::: Data records
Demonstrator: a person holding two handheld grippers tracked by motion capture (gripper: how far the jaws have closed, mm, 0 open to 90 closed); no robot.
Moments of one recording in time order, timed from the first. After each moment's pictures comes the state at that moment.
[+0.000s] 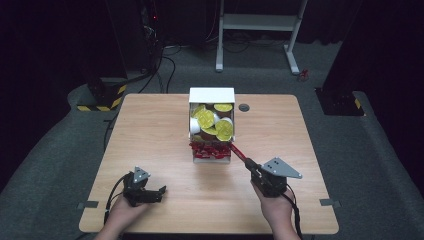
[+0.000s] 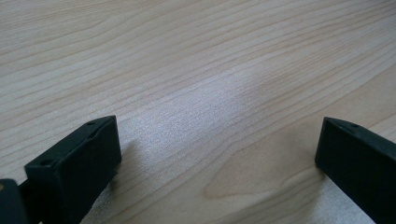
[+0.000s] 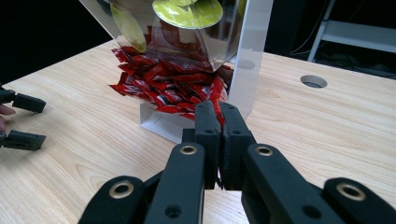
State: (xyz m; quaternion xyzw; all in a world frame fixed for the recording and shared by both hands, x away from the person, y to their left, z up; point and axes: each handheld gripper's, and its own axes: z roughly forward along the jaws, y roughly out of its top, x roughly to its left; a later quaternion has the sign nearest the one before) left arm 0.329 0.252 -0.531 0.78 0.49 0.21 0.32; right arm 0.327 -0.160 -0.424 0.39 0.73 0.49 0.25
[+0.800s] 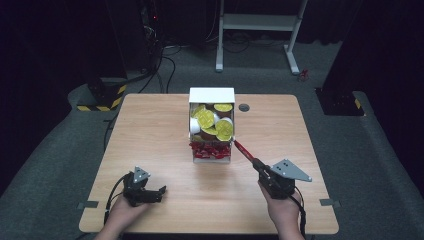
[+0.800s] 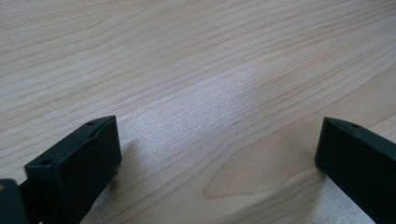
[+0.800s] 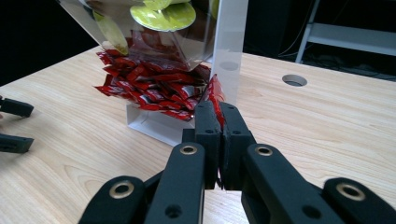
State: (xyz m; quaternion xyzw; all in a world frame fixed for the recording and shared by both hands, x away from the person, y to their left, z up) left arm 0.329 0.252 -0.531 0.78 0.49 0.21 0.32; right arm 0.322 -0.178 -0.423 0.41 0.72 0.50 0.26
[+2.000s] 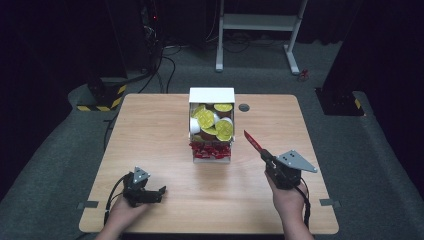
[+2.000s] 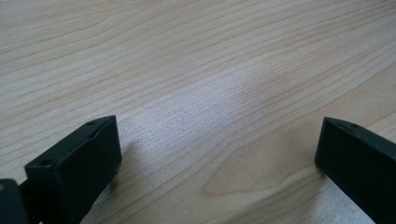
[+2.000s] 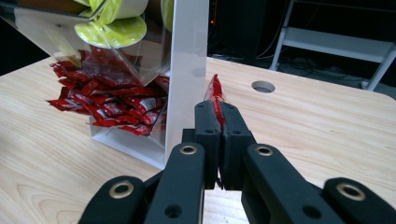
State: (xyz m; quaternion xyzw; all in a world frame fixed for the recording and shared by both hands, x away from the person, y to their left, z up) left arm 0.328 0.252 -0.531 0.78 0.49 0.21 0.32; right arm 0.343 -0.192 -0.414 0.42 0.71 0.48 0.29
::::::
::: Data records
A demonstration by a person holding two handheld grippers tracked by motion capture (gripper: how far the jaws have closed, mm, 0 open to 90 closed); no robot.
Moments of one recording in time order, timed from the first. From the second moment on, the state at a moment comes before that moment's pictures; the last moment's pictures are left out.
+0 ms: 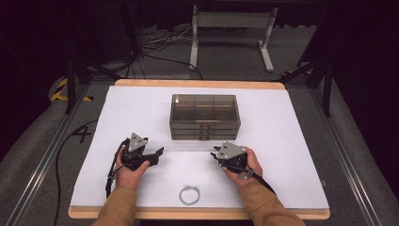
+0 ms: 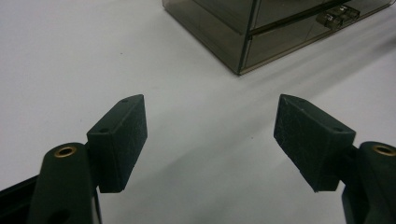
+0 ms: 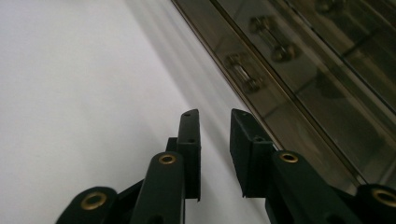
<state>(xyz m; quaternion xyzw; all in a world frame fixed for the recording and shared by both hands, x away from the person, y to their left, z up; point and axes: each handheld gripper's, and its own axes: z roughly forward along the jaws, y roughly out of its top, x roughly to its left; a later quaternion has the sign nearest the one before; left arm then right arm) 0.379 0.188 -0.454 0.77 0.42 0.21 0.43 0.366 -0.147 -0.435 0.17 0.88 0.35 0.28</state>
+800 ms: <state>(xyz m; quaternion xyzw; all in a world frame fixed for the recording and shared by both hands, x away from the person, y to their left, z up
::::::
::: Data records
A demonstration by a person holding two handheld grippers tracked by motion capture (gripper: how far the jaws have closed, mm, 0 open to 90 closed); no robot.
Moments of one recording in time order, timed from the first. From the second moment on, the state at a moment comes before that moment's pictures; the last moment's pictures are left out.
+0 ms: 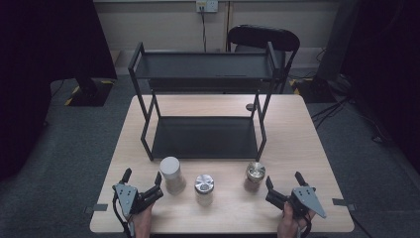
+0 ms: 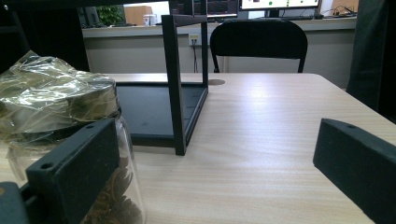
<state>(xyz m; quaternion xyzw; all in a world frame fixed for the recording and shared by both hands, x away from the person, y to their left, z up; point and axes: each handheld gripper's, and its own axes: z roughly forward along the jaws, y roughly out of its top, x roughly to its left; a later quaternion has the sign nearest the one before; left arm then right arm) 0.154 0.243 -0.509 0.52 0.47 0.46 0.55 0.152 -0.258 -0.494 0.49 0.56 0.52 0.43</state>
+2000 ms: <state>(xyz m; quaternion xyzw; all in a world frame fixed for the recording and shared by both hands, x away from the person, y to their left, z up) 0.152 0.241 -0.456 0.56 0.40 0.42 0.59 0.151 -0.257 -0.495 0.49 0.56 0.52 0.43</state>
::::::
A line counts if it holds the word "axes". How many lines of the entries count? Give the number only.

### Answer space
3